As the income gap continues to grow in the U.S., knowing how to choose the right types of bank accounts can have a lasting impact on your ability to build wealth.
We know there are certain strategies and habits people need to build wealth like budgeting, having multiple streams of income, investing, retirement accounts, real estate and entrepreneurship but there are also different types of bank accounts that can assist in wealth building.
The importance of a bank account goes far beyond convenience. Your ability to build wealth starts with basic banking knowledge and choosing the right types of bank accounts.
Types of Bank Accounts
There are several types of bank accounts that can serve your financial needs. Depending on your goals, putting money in the best account will help you to maximize returns on your money, minimize fees and manage personal finances.
You will find the below types of bank accounts at most banks and credit unions:
1. Checking Accounts
Checking accounts are designed for daily transactions like check deposits, withdrawals and bill payment. That’s why checking accounts are considered transactional accounts. The basic theory behind a checking account is that money is deposited with the intention to spending it rather than saving money.
A checking account will come with paper checks and a debit card for a more convenient way to spend. Unlike other accounts, most checking accounts don’t pay interest. Monthly free checking accounts are your best option to retain money. There’s no reason to pay a monthly fee to use your money.
2. Savings Accounts
A savings account is designed to save your money. They are the safest place to stash emergency cash. Money you put into a savings account will earn interest and grow over time. That’s why it’s more beneficial to keep your unneeded funds in a savings account rather than a checking account. But make sure it’s a high interest savings account. The current national savings interest rate is around 0.05 percent — that’s a miniscule amount.
The best place stash your cash is in a high-yield savings account that pays compound interest. Savings accounts that pay compound interest will grow your money faster. Money earns compound interest when the interest earned is added to the original deposit each time it’s calculated. Online savings accounts pay the most interest and charge the lowest fees like the CIT Savings Builder Account that earns 0.40% APY compound interest.
3. Money Market Accounts
Money market accounts are a type of mix between a checking and savings account. Money market accounts typically require a minimum balance ranging from $5,000 to $10,000 be maintained to earn interest and avoid monthly fees.
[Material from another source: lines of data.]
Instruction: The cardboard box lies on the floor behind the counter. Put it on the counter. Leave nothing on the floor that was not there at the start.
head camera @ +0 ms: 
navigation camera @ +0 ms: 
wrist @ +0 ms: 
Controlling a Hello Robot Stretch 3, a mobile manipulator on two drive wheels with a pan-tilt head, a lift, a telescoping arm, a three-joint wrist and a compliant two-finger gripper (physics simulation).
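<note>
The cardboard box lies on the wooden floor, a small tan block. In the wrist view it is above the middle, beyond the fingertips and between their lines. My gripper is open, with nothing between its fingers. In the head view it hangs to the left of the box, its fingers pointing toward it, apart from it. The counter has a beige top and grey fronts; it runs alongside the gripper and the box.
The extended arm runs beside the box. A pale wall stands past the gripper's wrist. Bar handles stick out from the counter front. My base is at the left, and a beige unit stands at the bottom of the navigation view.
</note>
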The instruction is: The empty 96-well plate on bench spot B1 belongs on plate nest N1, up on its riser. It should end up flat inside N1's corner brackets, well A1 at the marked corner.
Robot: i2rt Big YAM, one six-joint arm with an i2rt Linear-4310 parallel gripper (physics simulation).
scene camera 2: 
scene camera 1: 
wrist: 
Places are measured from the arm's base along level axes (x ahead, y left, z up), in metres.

Money market accounts generally earn more interest than either a basic savings or checking account but combines features of both. Most money market accounts come with checks and a debit card but may limit you to a certain amount of withdrawals each month without a fee. CIT Bank Money Market Account currently earns 0.45% APY and only requires a $25 opening deposit.
4. Certificate of Deposit (CD)
A CD account allows you to save money at a set interest rate, for a specific amount of time although it’s different than a savings account. With a CD account you don’t have access to the money you’re saving period which may actually work better for some savers.
CDs pay higher often earn higher interest than savings account because you can’t touch it without forfeiting the CD and incurring fees and penalties unless you open a No-Penalty CD. The life of the certificate can last a few months to several years.
5. Individual Retirement Accounts (IRAs)
IRAs, or individual retirement accounts come in two types: a traditional IRA and a Roth IRA. Retirement accounts can make it easier save for your future. The Roth IRA is popular because the funds can be withdrawn tax-free in many situations. Others prefer traditional IRAs because these contributions are tax-deductible.
Even if you have a retirement plan at work, like a 401(k), you can manage an IRA independently of where you work.
A 401(k) is a retirement savings plan sponsored by an employer. Employees can save and invest part of their paycheck before taxes are taken out. Employers may also match the funds employees contribute, further enhancing the advantages of a 401(k) plan. Taxes are payable when the money is withdrawn.
Most banks and credit unions offer different types of bank accounts that can help grow your money. Keep in mind you can open more than one account at various banks to meet your various needs. When looking to save money long-term, online savings accounts are beneficial because they typically pay higher interest rates. Choose wisely and build a lasting banking relationship.